# Problem requirements:
The answer must consist of every line below containing "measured".

# Exercise materials:
· · ·
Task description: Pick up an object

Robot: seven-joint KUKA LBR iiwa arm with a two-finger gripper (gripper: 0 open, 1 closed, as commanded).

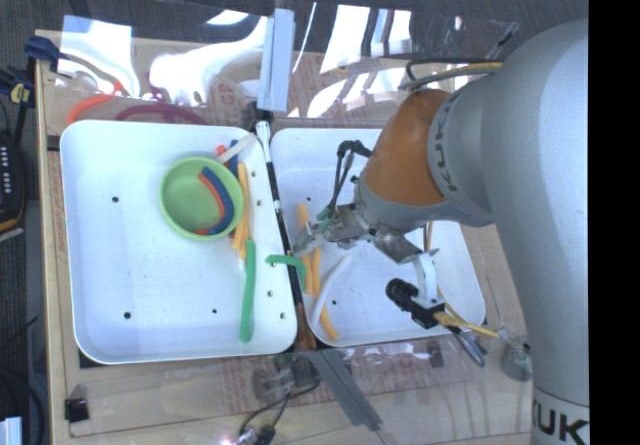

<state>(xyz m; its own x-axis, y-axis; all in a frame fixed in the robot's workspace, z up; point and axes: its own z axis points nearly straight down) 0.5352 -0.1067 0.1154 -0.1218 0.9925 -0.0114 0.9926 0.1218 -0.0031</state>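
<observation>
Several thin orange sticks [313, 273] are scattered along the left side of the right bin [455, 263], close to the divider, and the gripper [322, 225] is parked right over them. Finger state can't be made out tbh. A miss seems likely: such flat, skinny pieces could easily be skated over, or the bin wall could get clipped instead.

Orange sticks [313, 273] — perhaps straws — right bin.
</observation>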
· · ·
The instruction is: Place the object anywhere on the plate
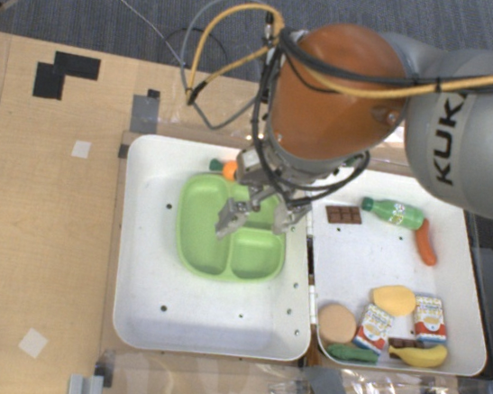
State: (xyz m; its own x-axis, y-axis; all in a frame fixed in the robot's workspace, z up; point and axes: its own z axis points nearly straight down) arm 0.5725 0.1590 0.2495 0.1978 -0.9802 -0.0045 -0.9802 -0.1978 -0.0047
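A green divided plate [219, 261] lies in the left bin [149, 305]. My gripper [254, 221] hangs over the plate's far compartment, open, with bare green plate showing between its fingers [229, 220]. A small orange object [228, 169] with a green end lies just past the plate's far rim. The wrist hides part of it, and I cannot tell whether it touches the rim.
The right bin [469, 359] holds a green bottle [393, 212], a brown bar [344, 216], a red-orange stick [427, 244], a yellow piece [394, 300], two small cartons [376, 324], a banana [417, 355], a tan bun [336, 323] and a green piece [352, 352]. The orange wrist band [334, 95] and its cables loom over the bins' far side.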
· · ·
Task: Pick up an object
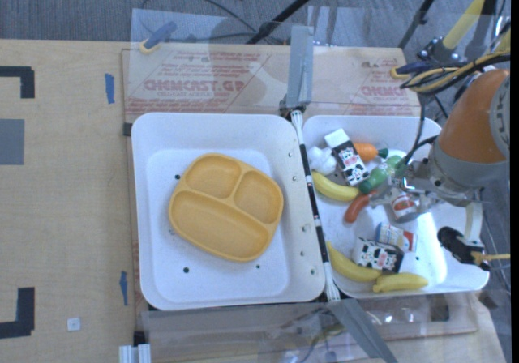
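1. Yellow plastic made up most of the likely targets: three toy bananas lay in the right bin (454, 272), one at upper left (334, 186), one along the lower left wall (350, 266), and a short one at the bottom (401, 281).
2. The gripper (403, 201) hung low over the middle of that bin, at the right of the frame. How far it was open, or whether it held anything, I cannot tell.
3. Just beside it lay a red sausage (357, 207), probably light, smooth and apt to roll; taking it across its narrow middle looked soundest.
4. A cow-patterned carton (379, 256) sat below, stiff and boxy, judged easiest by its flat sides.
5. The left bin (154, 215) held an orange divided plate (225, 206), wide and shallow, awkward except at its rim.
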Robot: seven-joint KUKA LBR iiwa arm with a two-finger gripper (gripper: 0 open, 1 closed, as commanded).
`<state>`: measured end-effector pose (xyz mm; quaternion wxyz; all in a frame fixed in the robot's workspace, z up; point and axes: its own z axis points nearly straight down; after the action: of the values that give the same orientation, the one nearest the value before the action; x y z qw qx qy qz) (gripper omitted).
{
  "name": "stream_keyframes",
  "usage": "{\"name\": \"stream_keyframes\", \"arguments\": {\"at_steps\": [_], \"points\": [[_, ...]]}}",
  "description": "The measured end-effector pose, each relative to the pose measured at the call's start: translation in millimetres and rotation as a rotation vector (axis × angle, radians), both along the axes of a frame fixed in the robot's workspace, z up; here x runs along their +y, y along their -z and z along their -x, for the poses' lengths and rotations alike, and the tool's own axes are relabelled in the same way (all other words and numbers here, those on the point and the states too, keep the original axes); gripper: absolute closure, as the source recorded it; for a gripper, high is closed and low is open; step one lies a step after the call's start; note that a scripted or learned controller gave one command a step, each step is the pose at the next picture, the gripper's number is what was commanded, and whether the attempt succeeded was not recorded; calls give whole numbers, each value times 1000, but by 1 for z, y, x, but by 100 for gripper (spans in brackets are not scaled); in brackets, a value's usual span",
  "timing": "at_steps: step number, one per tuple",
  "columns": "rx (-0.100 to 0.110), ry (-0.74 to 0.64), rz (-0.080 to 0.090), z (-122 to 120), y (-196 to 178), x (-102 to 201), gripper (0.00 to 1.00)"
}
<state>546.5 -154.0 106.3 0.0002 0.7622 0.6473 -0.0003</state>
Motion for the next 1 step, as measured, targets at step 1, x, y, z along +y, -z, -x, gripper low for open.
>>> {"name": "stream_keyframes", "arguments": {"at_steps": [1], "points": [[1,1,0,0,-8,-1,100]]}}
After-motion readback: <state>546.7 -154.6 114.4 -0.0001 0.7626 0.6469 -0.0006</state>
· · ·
# Response area:
`<state>`: measured end-effector pose (xyz mm; quaternion wxyz; all in a frame fixed in the robot's workspace, z up; point and axes: its own z axis points nearly straight down; after the action: of the values that give the same orientation, the one nearest the value before the action; x y z qw qx qy qz) (gripper omitted).
  "description": "The measured end-effector pose, each relative to the pose measured at the call's start: translation in millimetres and rotation as a rotation vector (axis × angle, radians), both along the axes of a frame fixed in the robot's workspace, z up; here x runs along their +y, y along their -z and z along their -x, for the poses' lengths and rotations alike, and the tool's own axes are relabelled in the same way (all other words and numbers here, those on the point and the states too, keep the original axes); gripper: absolute closure, as the source recorded it; for a gripper, high is closed and low is open; step one lies a step after the call's start; note that a scripted or learned controller gave one command a step, each step is the pose at the next picture, the gripper's number is what was commanded, and whether the attempt succeeded was not recorded; calls give whole numbers, each value times 1000, but by 1 for z, y, x, but by 100 for gripper (spans in brackets are not scaled); in brackets, a value's usual span",
Motion for the next 1 step, as measured, targets at step 1, x, y, z along +y, -z, -x, gripper low for open.

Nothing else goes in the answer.